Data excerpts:
----------------
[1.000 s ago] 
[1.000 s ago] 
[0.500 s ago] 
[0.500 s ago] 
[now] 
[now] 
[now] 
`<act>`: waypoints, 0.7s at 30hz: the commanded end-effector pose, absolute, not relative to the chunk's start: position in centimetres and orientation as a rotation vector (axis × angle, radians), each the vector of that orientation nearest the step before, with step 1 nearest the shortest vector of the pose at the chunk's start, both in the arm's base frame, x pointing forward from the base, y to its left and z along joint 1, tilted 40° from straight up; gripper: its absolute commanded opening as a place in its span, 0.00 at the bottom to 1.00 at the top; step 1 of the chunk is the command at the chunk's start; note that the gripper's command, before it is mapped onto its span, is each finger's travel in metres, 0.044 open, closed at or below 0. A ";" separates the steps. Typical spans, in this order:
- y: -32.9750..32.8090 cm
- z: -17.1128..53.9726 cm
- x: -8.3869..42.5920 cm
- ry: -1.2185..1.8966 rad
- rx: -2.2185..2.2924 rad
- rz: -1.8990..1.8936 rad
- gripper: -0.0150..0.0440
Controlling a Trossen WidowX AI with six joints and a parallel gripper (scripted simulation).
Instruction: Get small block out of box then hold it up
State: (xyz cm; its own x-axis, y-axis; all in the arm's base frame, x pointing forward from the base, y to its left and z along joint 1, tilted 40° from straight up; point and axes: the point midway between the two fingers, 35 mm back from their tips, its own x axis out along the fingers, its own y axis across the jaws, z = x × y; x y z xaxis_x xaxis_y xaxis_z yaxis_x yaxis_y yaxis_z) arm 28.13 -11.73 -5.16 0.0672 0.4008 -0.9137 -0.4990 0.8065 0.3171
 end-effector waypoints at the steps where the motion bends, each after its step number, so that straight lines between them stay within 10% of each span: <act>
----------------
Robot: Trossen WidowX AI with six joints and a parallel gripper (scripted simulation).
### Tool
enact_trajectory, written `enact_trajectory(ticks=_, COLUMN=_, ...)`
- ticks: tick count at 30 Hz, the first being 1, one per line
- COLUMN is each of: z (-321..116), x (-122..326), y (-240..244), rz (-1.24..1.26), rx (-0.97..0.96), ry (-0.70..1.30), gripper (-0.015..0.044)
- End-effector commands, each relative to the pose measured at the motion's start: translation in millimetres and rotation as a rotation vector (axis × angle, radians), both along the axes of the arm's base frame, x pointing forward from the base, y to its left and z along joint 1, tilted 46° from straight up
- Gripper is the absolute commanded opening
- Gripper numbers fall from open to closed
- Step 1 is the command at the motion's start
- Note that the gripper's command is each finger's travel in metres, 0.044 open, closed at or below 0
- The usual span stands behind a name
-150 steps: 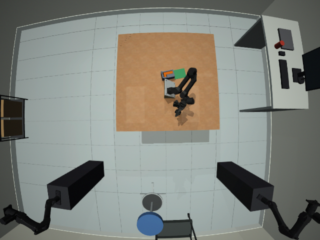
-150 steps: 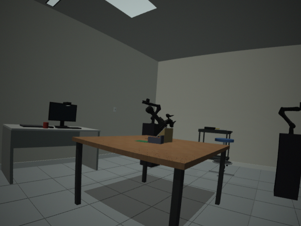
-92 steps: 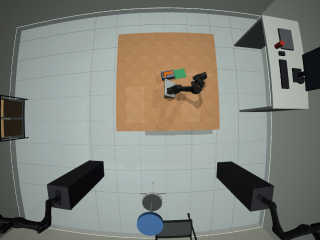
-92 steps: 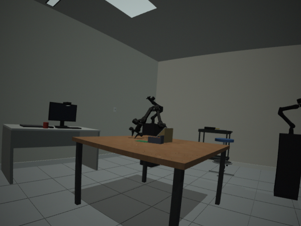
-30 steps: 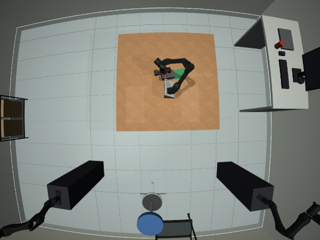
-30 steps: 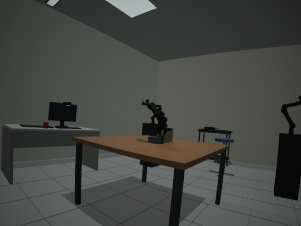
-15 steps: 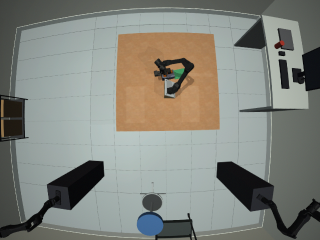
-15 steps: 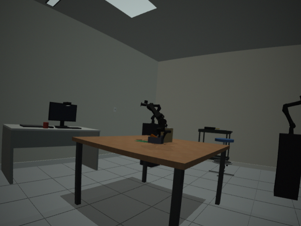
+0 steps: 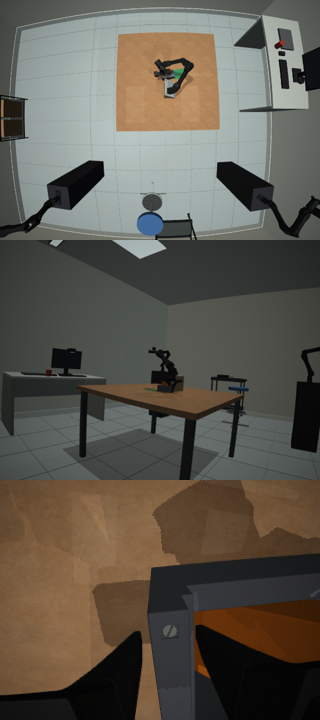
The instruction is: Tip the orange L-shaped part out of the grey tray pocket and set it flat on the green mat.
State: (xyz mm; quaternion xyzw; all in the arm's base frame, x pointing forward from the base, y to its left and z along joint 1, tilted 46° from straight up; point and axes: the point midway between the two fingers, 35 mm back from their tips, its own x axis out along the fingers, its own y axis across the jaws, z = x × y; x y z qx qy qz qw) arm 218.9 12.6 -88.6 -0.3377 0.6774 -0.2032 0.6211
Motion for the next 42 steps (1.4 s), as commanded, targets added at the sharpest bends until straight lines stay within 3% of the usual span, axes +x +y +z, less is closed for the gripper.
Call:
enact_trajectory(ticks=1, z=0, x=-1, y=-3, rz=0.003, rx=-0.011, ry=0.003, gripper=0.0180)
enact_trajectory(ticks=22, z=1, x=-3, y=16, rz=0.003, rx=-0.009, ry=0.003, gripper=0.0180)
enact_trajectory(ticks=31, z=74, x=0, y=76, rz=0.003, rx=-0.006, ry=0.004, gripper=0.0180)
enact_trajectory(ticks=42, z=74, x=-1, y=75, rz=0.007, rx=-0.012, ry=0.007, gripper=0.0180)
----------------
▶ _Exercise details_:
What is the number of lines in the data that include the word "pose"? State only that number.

▶ _Task result_:
2